• Exercise data:
══════

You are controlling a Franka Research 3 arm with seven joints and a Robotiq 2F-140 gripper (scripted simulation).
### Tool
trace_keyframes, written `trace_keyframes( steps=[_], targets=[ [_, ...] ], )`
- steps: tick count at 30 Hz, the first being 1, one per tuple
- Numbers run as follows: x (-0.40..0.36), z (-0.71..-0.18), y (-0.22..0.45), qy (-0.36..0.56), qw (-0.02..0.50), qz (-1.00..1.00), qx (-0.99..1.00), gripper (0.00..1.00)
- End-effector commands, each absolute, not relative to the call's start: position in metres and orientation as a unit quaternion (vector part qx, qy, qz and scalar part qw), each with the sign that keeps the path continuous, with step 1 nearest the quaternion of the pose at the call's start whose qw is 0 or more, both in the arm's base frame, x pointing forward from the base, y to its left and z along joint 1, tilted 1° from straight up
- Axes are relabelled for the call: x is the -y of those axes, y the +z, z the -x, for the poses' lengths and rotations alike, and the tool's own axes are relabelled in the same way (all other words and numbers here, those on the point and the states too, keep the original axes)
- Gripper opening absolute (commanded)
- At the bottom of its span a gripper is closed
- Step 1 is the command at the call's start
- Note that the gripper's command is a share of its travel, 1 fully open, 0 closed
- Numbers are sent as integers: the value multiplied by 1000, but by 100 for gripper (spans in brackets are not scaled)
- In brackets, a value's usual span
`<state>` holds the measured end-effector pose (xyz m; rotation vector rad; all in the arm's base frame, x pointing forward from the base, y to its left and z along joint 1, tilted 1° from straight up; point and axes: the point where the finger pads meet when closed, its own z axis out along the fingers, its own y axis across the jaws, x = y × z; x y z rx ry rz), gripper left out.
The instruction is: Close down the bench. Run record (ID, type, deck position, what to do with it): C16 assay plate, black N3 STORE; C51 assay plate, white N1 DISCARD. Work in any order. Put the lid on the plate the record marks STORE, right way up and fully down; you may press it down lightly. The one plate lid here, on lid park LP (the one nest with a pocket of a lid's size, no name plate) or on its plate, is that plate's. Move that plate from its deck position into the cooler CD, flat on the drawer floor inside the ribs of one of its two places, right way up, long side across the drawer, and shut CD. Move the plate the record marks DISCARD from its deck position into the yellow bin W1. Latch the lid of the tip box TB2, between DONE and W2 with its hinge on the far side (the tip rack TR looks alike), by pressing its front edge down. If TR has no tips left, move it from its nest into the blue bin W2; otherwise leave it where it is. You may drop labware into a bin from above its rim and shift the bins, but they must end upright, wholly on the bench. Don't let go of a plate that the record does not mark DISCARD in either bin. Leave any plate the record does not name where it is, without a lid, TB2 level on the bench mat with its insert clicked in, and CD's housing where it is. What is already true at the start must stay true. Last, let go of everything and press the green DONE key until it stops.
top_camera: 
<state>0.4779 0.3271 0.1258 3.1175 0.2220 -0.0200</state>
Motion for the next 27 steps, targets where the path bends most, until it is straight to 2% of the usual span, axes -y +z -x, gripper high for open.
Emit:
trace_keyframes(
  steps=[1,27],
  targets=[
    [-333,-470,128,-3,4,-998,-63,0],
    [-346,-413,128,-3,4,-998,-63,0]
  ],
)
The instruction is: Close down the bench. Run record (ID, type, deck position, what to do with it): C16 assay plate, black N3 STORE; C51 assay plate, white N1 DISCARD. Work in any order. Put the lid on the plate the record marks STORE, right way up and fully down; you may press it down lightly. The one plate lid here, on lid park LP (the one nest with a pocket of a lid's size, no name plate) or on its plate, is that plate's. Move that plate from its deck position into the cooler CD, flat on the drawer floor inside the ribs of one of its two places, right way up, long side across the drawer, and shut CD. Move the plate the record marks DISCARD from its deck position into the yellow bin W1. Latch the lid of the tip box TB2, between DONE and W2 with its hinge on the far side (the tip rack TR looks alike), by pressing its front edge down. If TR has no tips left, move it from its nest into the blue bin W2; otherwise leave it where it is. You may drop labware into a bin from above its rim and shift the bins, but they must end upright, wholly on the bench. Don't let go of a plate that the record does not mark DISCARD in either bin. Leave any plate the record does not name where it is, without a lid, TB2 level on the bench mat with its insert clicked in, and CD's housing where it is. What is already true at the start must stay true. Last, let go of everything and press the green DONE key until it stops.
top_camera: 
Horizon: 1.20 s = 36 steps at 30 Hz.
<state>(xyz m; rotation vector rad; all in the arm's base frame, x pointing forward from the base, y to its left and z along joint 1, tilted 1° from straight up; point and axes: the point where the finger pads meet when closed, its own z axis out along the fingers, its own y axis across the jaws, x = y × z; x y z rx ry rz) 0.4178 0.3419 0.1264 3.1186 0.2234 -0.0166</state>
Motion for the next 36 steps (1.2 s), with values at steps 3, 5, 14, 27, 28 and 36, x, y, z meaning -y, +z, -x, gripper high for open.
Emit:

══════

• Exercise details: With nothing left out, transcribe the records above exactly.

• Result below:
You are controlling a Franka Research 3 arm with seven joints and a Robotiq 2F-140 gripper (scripted simulation).
### Tool
trace_keyframes, written `trace_keyframes( steps=[_], targets=[ [_, ...] ], )`
- steps: tick count at 30 Hz, the first being 1, one per tuple
- Numbers run as follows: x (-0.40..0.36), z (-0.71..-0.18), y (-0.22..0.45), qy (-0.36..0.56), qw (-0.02..0.50), qz (-1.00..1.00), qx (-0.99..1.00), gripper (0.00..1.00)
- End-effector commands, each absolute, not relative to the call's start: position in metres and orientation as a unit quaternion (vector part qx, qy, qz and scalar part qw), each with the sign that keeps the path continuous, with step 1 nearest the quaternion of the pose at the call's start whose qw is 0 or more, both in the arm's base frame, x pointing forward from the base, y to its left and z along joint 1, tilted 1° from straight up
- Axes are relabelled for the call: x is the -y of those axes, y the +z, z the -x, for the poses' lengths and rotations alike, and the tool's own axes are relabelled in the same way (all other words and numbers here, those on the point and the states too, keep the original axes)
- Gripper opening absolute (commanded)
- At the bottom of its span a gripper is closed
- Step 1 is the command at the call's start
- Note that the gripper's command is a share of its travel, 1 fully open, 0 closed
- Numbers are sent as integers: the value multiplied by 1000, but by 100 for gripper (spans in brackets are not scaled)
- In brackets, a value's usual span
`<state>` holds the measured end-effector pose (xyz m; rotation vector rad; all in the arm's base frame, x pointing forward from the base, y to its left and z along joint 1, tilted 1° from straight up; point and axes: the point where the finger pads meet when closed, its own z axis out along the fingers, its own y axis across the jaws, x = y × z; x y z rx ry rz), gripper left out.
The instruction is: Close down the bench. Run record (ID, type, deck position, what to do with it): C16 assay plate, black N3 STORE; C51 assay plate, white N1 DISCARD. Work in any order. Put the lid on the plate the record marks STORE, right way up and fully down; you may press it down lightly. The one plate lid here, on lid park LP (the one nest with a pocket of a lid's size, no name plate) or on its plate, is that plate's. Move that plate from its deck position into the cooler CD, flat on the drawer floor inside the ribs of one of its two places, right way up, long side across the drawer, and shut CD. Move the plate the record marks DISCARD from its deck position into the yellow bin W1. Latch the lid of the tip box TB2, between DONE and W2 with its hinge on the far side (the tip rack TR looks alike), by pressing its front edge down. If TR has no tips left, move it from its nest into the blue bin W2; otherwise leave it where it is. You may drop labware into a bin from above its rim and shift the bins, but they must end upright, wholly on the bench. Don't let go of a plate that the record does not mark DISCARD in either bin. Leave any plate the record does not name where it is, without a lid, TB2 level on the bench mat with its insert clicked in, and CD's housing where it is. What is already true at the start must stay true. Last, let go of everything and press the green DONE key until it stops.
top_camera: 
<state>0.4779 0.3271 0.1258 3.1175 0.2220 -0.0200</state>
Motion for the next 27 steps, targets where the path bends most, until it is straight to 2% of the usual span, axes -y +z -x, gripper high for open.
Emit:
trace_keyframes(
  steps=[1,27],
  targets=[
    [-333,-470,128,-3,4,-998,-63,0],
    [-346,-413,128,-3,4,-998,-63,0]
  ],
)
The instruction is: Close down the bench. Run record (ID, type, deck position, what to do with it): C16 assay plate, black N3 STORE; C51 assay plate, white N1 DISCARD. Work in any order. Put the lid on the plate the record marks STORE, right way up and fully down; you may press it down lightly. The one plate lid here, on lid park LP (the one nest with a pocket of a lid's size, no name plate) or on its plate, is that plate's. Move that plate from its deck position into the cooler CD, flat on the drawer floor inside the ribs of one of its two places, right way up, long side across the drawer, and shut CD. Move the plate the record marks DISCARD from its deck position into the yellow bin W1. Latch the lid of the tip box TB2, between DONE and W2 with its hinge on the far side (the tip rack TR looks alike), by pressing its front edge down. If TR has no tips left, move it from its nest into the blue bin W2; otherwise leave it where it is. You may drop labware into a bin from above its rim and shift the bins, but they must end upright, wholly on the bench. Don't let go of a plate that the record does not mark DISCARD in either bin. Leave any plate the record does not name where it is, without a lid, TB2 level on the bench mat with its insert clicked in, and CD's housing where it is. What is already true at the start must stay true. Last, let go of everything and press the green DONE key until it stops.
top_camera: 
Horizon: 1.20 s = 36 steps at 30 Hz.
<state>(xyz m; rotation vector rad; all in the arm's base frame, x pointing forward from the base, y to its left and z along joint 1, tilted 1° from straight up; point and axes: the point where the finger pads meet when closed, its own z axis out along the fingers, its own y axis across the jaws, x = y × z; x y z rx ry rz) 0.4178 0.3419 0.1264 3.1186 0.2234 -0.0166</state>
Motion for the next 36 steps (1.2 s), with values at steps 3, 5, 14, 27, 28 and 36, x, y, z meaning -y, +z, -x, gripper high for open.
Emit:

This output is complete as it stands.